I don’t want a single surgery for 2023. I don’t want to change doctors in 2023. I just want to embrace the mess, and simply live my life as a new me.
This new me with cancer is fierce, anxious (but on several anxiety meds), confident (yet not too loud — I don’t need any more attention), curly brown hair (old me had straight blonde hair), full of boundaries (old me was very trusting), and not wanting to waste a minute of life (old me was no risk-taker).
Four and a half years with stage 4 breast cancer, and I am ready to just throw all my old habits to the wind and ride off into the sunset. This new me doesn’t care if I cry in front of others, or if I’m not wearing makeup on a conference call. While I like to look nice for photos (let’s take as many as possible), I care very little about actual physical things, and care most deeply about experiences, time and memories with people and places. I care deeply for my new sense of belonging and being alive.
When you’ve chased death enough times on operating tables, life looks a little different. Cancer has really shaped my entire life outlook in the last four years. I’ve always been a grateful and positive person, but I don’t think I’ve ever really shed so many layers of myself in such short of a time. I’ve lost track the number of times I’ve lost my keys, finally no longer caring that I simply do not have the strength to open any jars/bottles/anything sealed, and my hands are always acting like I have no grip. Things still taste weird, certain foods I can’t enjoy anymore (goodbye gluten, pork, alcohol and acidic foods), and I might be worried about making it to the bathroom on time more frequently (thanks cancer meds). I’m officially flat since I gave up my chest after so many unsuccessful reconstruction surgeries after breast cancer.
Do these things affect my quality of life? Not really to a noticeable point.
At the end of the day, though, cancer still has taught me one same lesson over and over again: I am so thankful to be here, despite everything else. I’d lose everything all over again, and do it all over, if I still get to live, and be a fighting warrior.
Life has finally caught up to me. I’ll be 35 in January, and I’m terrified of life ending too soon. Cancer has taught me that every three months, my life can be shaken up like a bad smoothie and get served blindfolded with something so awful tasting, but I still must swallow it. You just never know what’s going to be served to you. That’s the part of cancer where there is no choice really: swallow or die. Horrible options, am I right?
The crazy part, though, is those aren’t the real two options; it’s not just black or white. While yes, treatments are not great, our attitudes and support systems are the fighting chances we have at getting ourselves through the emotional, and mental challenges of it all.

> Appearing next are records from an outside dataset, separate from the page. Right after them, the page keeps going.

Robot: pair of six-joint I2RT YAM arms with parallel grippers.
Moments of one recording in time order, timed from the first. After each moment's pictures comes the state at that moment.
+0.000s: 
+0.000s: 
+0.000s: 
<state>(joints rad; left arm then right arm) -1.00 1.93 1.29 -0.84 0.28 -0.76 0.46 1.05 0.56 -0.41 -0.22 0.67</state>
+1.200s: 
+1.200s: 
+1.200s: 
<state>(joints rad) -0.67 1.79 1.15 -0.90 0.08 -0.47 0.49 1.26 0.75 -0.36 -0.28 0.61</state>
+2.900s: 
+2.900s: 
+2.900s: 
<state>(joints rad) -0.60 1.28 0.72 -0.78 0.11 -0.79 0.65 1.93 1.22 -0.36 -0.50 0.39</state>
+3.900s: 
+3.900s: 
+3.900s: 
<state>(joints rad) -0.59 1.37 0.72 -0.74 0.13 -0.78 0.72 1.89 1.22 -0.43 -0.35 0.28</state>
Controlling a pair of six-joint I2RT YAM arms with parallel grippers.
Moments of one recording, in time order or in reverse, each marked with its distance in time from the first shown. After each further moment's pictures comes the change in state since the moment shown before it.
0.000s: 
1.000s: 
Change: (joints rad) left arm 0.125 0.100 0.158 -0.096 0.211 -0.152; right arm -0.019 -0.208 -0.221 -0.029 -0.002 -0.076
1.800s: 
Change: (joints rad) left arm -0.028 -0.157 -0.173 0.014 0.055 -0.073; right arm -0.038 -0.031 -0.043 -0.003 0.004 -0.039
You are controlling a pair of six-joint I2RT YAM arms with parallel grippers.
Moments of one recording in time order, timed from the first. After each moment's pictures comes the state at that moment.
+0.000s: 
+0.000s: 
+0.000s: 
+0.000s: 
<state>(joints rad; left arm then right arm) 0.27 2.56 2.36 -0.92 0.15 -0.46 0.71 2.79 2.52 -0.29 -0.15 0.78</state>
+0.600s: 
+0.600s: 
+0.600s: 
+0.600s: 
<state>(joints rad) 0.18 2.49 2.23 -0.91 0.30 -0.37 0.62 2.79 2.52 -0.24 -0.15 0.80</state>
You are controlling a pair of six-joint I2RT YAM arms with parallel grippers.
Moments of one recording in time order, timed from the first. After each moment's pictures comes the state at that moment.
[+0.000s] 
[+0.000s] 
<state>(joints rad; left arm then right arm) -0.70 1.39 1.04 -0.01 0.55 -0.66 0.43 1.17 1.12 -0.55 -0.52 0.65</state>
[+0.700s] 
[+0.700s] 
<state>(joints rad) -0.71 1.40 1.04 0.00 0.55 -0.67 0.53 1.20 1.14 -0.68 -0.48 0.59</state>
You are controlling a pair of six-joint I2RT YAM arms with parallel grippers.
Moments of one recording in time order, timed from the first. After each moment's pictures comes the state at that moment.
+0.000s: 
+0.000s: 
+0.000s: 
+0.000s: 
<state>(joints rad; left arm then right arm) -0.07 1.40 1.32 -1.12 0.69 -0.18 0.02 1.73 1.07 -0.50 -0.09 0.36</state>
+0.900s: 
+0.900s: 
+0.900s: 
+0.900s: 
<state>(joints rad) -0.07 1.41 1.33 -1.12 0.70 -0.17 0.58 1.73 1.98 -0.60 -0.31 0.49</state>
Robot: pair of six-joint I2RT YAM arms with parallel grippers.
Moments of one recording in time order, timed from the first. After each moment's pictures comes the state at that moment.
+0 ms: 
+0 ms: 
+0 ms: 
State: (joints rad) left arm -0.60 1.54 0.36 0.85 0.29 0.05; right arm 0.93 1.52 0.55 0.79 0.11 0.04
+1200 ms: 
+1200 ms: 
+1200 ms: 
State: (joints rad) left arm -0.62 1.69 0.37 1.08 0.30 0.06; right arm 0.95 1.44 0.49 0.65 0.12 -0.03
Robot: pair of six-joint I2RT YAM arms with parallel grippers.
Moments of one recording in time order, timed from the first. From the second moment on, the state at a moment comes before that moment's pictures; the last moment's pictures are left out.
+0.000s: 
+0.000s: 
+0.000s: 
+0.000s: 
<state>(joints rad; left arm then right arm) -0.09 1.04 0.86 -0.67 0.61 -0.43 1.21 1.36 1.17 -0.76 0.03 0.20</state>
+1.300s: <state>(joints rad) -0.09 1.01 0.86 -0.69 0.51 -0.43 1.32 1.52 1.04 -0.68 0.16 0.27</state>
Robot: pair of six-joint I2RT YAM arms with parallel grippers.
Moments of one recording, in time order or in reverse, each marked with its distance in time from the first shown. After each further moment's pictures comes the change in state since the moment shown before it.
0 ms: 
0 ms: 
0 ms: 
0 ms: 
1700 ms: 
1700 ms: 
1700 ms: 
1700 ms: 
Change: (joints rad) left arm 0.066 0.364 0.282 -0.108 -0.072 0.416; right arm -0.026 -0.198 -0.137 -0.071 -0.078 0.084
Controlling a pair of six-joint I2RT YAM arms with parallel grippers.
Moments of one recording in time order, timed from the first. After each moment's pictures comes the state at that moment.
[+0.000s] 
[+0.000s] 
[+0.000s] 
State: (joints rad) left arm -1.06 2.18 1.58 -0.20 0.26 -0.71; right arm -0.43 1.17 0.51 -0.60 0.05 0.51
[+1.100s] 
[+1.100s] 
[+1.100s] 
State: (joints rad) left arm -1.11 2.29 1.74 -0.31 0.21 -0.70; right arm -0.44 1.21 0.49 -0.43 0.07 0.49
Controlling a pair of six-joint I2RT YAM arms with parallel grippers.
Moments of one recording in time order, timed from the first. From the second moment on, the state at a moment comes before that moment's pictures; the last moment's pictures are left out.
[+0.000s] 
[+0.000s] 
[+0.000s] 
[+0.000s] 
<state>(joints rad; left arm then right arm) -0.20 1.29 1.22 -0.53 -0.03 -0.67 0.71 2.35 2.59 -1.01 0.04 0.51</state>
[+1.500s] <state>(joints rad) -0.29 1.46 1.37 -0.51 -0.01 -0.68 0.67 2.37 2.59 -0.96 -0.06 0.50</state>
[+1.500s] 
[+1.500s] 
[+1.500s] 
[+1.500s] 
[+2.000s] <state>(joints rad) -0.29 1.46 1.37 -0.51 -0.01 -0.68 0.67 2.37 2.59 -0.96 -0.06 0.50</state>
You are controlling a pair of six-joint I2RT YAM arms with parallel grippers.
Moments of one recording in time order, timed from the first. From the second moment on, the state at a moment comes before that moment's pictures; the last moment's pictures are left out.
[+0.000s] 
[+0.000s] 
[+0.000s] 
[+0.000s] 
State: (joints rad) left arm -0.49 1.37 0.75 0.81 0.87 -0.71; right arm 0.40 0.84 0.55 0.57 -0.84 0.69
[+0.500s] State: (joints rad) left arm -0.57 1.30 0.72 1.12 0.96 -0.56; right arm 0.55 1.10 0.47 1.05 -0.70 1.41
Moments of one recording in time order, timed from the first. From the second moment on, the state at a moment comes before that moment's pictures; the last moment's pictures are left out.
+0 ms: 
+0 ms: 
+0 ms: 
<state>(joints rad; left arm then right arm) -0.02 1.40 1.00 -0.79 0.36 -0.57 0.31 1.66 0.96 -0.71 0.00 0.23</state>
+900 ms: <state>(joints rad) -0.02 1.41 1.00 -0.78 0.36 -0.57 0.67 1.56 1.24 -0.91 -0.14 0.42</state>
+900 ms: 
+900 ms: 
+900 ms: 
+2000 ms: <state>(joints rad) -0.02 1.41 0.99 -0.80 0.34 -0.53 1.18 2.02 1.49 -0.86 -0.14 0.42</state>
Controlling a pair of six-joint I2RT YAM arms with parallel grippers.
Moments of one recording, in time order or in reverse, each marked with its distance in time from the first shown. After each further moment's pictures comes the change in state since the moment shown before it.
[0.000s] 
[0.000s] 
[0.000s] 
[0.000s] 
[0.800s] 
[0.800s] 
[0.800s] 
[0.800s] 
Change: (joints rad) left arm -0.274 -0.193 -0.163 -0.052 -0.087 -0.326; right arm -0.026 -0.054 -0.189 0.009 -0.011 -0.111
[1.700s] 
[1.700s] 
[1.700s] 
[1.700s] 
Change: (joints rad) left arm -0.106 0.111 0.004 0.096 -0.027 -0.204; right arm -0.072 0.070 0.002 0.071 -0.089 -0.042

My plan for the new year includes finally fulfilling my bucket list and going to Italy with my husband and mother-in-law. It also includes several dinner dates with friends at our houses for no other reason other than just to hang out, eat good food and spend time with the people I love. Most of all, the new year includes lots of traveling in our RV with our dogs, my husband and some of our friends and family. We did it last year with friends, and had an incredible time, so we’re going to continue the tradition. I’m pretty sure I’ve left a piece of my soul in Wisconsin and Michigan.
For my new year, I choose to embrace the mess, and find joy, to spend as much time as possible with the people I love, and do the things I love best. While I try to quiet my anxiety daily, and over the course every three months when my scans arrive, I can only literally do my best to embrace this chaotic mess and love this beautiful world.
For my Team Sunshine, and all the folks reading, cheers to 2023!